* **WHAT YOU NEED TO DO**
Give back only the lines in the records below from the one with "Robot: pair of" to the one with "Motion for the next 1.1", both inclusive, word for word.

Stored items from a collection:
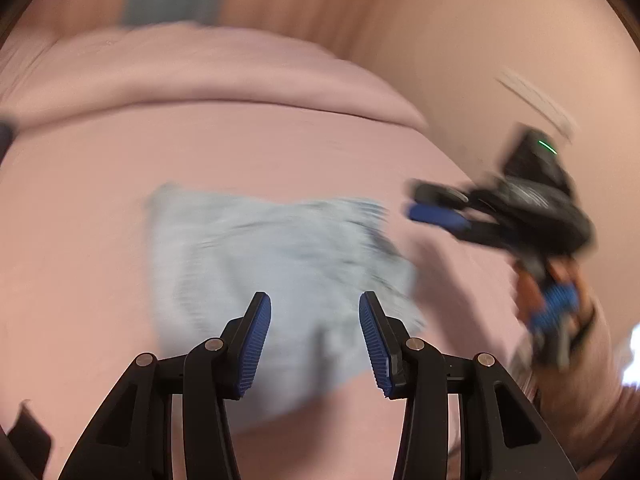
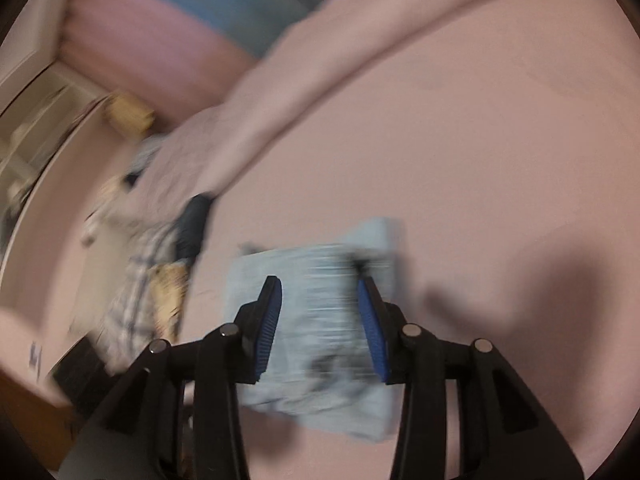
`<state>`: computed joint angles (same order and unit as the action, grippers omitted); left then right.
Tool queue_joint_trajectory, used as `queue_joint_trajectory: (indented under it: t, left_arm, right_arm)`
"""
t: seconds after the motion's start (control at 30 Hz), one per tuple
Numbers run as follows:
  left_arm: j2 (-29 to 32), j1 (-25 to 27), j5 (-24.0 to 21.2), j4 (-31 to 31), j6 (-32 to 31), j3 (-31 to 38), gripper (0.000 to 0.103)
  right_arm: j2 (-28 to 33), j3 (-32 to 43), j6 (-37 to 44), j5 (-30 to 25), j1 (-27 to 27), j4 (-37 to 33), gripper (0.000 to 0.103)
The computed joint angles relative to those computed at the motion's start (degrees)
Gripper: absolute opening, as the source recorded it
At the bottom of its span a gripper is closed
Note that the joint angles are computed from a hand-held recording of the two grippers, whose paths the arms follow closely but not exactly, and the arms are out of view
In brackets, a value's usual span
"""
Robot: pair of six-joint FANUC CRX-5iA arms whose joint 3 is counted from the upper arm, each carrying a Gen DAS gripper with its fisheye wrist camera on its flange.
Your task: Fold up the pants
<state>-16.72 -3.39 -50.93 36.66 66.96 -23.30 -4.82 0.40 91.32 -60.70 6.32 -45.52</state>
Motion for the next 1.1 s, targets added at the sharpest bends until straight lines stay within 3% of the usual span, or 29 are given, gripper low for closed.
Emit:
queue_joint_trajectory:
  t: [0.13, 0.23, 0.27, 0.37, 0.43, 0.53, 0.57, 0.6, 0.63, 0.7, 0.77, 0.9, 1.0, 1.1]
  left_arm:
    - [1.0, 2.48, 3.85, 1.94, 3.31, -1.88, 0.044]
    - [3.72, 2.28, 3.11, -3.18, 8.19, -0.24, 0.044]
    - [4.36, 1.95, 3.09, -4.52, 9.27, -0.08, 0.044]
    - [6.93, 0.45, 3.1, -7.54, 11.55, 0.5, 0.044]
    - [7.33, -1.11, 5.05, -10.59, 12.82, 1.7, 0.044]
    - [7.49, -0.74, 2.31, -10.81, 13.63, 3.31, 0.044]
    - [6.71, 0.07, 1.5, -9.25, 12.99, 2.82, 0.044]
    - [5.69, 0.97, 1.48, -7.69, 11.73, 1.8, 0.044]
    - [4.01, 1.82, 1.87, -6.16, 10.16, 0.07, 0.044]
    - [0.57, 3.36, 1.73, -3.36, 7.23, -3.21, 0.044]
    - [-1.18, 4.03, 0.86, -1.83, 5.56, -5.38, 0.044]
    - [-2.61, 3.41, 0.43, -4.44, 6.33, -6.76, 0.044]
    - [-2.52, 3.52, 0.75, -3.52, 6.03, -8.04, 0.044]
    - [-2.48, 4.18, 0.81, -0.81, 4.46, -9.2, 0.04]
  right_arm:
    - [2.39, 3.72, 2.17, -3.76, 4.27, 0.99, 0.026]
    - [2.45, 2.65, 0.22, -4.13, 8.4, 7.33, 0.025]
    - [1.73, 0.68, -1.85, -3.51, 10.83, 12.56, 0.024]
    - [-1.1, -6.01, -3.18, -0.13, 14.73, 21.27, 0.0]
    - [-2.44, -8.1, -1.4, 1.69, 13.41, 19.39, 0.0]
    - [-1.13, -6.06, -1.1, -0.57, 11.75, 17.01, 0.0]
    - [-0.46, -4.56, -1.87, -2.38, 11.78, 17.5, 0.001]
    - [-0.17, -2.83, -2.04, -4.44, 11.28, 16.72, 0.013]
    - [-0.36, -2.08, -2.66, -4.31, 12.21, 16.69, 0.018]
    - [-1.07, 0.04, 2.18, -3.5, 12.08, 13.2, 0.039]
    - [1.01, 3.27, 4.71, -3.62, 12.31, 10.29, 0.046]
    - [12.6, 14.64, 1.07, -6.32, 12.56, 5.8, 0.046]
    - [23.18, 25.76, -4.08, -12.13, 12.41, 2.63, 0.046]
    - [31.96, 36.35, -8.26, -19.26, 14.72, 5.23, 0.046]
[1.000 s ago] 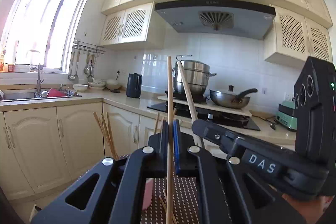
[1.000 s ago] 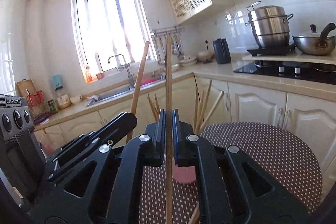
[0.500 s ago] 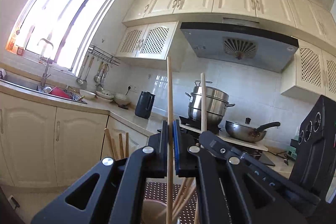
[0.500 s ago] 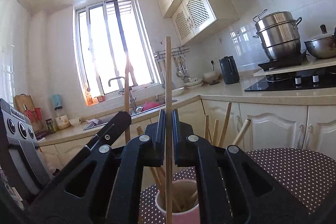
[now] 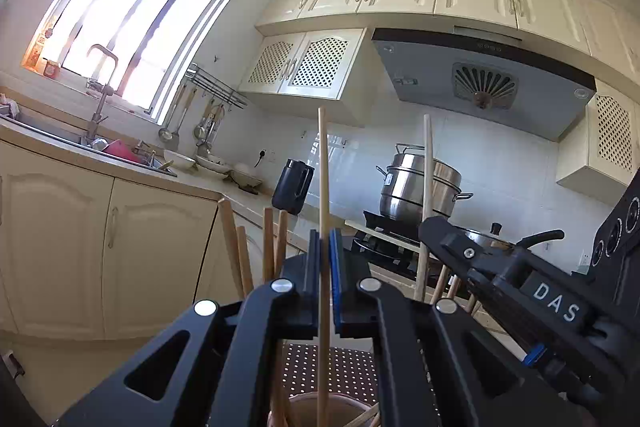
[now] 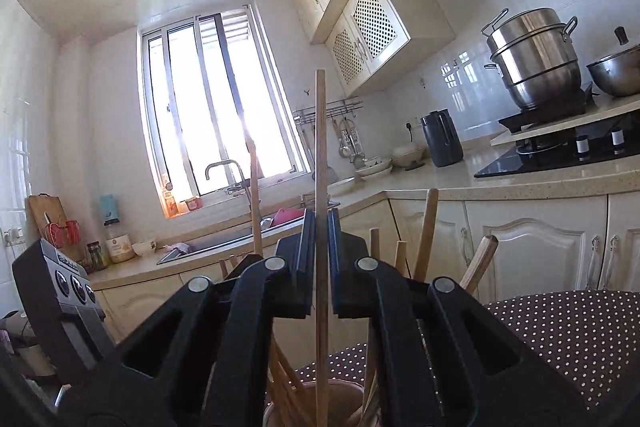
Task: Organize utensils
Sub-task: 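Lift both held chopsticks upright and carry them over the pink cup, then lower both chopsticks into the pink cup and open both grippers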
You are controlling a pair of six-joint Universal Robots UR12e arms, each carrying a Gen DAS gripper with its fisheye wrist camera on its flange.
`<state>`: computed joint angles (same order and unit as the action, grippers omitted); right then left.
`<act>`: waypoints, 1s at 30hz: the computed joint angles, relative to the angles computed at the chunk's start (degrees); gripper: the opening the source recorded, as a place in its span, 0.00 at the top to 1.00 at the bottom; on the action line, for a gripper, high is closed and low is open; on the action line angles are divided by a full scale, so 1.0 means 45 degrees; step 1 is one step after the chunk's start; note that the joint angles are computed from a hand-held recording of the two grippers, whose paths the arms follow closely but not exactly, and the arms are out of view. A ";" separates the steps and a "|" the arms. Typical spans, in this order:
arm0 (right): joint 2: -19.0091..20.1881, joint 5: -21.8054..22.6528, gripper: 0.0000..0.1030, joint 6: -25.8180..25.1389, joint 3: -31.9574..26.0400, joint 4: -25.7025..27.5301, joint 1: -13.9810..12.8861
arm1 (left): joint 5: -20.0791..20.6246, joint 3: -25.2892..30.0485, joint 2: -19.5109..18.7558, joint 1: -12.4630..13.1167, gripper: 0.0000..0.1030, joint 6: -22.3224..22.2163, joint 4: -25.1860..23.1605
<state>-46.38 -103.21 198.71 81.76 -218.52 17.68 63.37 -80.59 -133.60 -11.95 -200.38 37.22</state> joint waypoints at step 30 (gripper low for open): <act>-0.1125 -0.0616 0.92 -0.0334 0.2095 0.2753 0.0686 | -0.0057 -0.2893 0.2028 0.0123 0.78 0.3711 -0.4014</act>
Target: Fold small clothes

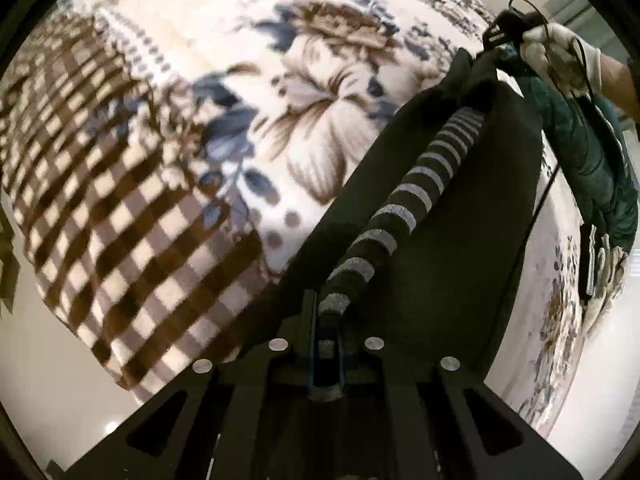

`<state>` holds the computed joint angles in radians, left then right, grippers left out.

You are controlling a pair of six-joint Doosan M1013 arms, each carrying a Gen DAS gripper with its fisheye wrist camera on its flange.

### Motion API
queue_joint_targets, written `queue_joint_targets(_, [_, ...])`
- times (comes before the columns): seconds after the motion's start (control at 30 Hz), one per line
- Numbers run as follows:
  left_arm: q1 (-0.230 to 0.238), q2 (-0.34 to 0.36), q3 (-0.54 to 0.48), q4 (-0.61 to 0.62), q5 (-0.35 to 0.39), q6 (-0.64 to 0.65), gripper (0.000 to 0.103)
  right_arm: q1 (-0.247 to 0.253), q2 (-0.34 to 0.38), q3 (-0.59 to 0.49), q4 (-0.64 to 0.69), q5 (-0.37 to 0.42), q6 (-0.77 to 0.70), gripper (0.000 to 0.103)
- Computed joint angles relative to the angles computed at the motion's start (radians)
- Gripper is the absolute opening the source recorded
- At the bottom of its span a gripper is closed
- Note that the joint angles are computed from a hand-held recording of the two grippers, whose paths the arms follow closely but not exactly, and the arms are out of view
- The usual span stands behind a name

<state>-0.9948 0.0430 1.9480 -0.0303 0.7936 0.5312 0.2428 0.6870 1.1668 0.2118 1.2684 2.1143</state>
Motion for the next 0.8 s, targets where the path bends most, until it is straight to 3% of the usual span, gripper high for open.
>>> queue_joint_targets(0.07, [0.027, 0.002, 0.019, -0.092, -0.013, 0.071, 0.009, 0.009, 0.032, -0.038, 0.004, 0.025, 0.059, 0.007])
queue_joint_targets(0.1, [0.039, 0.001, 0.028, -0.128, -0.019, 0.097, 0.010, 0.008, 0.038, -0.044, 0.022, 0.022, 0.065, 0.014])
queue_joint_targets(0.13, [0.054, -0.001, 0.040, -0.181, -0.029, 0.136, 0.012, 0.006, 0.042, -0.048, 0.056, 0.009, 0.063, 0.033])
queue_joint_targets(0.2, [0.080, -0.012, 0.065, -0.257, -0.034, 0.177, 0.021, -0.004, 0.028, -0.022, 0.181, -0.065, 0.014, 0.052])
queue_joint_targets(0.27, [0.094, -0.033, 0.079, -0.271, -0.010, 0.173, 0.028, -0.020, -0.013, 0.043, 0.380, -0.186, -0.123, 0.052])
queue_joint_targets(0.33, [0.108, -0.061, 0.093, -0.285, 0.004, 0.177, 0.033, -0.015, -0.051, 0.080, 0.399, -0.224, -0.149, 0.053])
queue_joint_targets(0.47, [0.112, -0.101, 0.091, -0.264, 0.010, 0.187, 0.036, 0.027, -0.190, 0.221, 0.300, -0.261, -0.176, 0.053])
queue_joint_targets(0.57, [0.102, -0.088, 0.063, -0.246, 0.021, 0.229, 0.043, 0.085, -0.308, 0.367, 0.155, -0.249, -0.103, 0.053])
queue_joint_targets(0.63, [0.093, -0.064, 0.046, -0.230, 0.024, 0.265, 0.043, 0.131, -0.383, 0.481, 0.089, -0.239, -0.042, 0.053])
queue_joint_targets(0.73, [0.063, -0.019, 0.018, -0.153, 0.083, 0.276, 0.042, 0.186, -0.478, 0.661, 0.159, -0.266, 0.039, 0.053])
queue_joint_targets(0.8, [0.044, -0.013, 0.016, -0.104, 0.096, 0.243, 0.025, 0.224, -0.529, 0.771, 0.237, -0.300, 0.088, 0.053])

* **SOLVED PROBLEM**
Robot: pair of six-joint FANUC CRX-5iA arms whose joint 3 is counted from the upper arm, each carrying a Gen DAS gripper with its fisheye wrist camera on its flange.
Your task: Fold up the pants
<state>-16.72 -3.39 -50.93 36.66 66.96 -23.30 -4.82 0.40 91.32 -60.70 6.32 -45.52</state>
Motion for the next 1.1 s, targets added at the sharpest bends until straight lines stay within 3% of the usual span, or 29 are given, gripper low for closed.

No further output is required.